Recently, though, I’ve been wondering how frequently big and little occurrences happened simultaneously in my daily life, so I bought a book when I was on vacation with my in-laws down in North Carolina. I bought a really nice pen, too, to document all these occasions in my brand-new book. What good is a cool journal if all you have to record your thoughts is a Bic?
It didn’t take long before the recycled-paper pages of my blue journal with the Buddhist figure on the cover started to fill with scrawlings. In fact, I was shocked when I had covered every page of the book in less than six months. And I wasn’t being diligent in recording everything that happened, either.
I dubbed the book my “Connection Collection,” because I like catchy titles and have always had fun with words. Seeing what things occurred and what coincidences I remembered from my early years was fascinating. More importantly, as I started to notice them and record them, they started happening to me faster and faster. That same phenomenon has occurred to other people, too.
If others are experiencing it, then there has to be something behind it. If it isn’t just me—but friends, family and people I don’t even know—then I must be on to something. Heck, I discovered that this guy named SQuire Rushnell (yes, the “Q” is capitalized) wrote a book about coincidences, too, called When God Winks. This guy is a former network executive and I’ve even seen him on television speaking about his theories.
Just now, right at this very moment, an acorn fell from one of the trees blowing above me and hit my laptop with a gentle thwok. If I had any clue what that meant or why that just happened, I’d be certain to include it here. But the meaning escapes me, if there was any meaning at all. So that’s not the type of thing I’m referring to. If that acorn just now hit me on the head when I said I was trying to get to the nut of the problem, then we’d talk. Or if it bounced on the “A” key, perhaps we could consider that a bit of a coincidence. But no, I’m not out there looking for meaning in everything; I’m just trying not to ignore it when it comes looking for me.
Here’s a final tidbit on which to chew: Recently, I was watching a Tigers game on TV when I got a call from a telephone survey firm, asking for a few minutes of my time. Since everyone seems to hate telemarketers, I figured this guy didn’t need yet another hang-up. I listened and answered semi-attentively to his survey questions, and soon it became obvious he was working for a financial institution, trying to find out if people recognized their ad campaign.
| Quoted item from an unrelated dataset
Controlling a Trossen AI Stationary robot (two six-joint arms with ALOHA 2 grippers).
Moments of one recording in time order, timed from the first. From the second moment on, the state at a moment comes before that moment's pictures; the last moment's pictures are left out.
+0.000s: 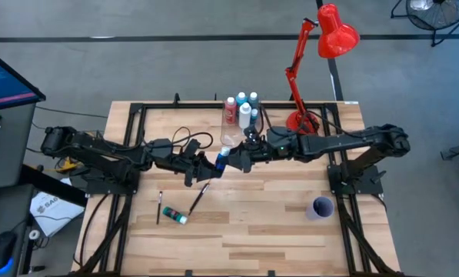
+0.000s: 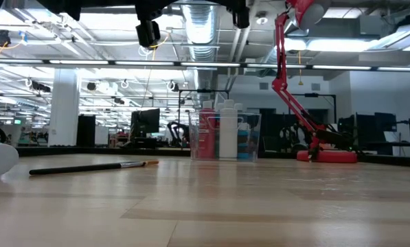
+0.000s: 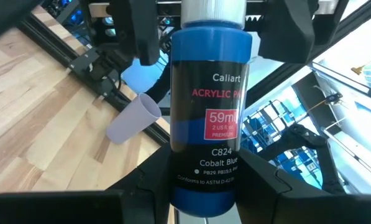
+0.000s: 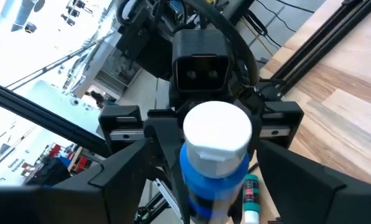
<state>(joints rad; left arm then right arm) -0.08 1.23 0.66 0.56 0.11 -0.85 0.06 1.49 1.16 0.20 0.00 0.90</state>
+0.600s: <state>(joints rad) -0.08 1.23 0.66 0.56 0.11 -0.85 0.06 1.49 1.16 0.18 0.00 0.91</state>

Half-listening to his questions, I tried to keep track of the game. But then I had to catch myself and make sure I wasn’t dreaming when the next question popped out. He asked, “Which bank do you associate with the phrase, ‘We listen, we understand, we make it work?’” At that exact moment, at that precise nanosecond, the announcer on TV was saying “This game was brought to you by Comerica Bank, ‘We listen, we understand, we make it work.’” Now, I don’t mean they were separated by a second or two. No, they both said the same phrase at the exact same time—the announcer on TV and the oblivious telephone survey kid based in Dubai or Duluth.
I answered his question and noted that they said the same thing at the same time. I don’t know if he believed me, but hopefully he made a note of it in his survey. So now I’ve decided that that’s my new watch phrase until I come upon something else: “We listen, we understand, we make it work.”
So what if it was coined by a Madison Avenue ad firm? I take my inspiration where I find it. Besides, who’s to say the cosmos itself didn’t bend down on a slow afternoon in mid-town Manhattan, and slide that little phrase into the ear of a copywriter in a 54th-floor advertising agency?
What if these aren’t coincidences at all?